Activity:
Your output should be the complete listing, repeated exactly.

Input data:
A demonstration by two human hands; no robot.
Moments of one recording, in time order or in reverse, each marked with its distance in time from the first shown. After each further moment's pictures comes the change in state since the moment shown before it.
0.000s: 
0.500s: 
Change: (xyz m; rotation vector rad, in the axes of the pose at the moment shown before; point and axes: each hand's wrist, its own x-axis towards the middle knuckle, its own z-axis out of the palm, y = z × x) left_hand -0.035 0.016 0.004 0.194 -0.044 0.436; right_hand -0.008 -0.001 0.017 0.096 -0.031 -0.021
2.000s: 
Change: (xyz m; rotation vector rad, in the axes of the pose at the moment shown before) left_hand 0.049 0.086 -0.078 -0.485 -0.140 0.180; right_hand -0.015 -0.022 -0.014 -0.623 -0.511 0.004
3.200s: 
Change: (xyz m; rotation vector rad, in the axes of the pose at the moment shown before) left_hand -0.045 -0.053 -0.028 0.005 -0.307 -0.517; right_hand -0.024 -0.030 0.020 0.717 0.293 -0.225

Answer to the problem:
A demonstration by two human hands; no robot.
Moments of one recording, in time order or in reverse, each marked with its distance in time from the first shown. After each further moment's pictures comes the change in state since the moment shown before it.
0.000s: 
0.500s: 
Change: (xyz m; rotation vector rad, in the axes of the pose at the moment shown before; point and axes: each hand's wrist, its own x-axis towards the middle knuckle, its own z-axis out of the palm, y = z × x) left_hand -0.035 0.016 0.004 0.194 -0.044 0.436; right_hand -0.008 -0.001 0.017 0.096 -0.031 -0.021
2.000s: 
Change: (xyz m; rotation vector rad, in the axes of the pose at the moment shown before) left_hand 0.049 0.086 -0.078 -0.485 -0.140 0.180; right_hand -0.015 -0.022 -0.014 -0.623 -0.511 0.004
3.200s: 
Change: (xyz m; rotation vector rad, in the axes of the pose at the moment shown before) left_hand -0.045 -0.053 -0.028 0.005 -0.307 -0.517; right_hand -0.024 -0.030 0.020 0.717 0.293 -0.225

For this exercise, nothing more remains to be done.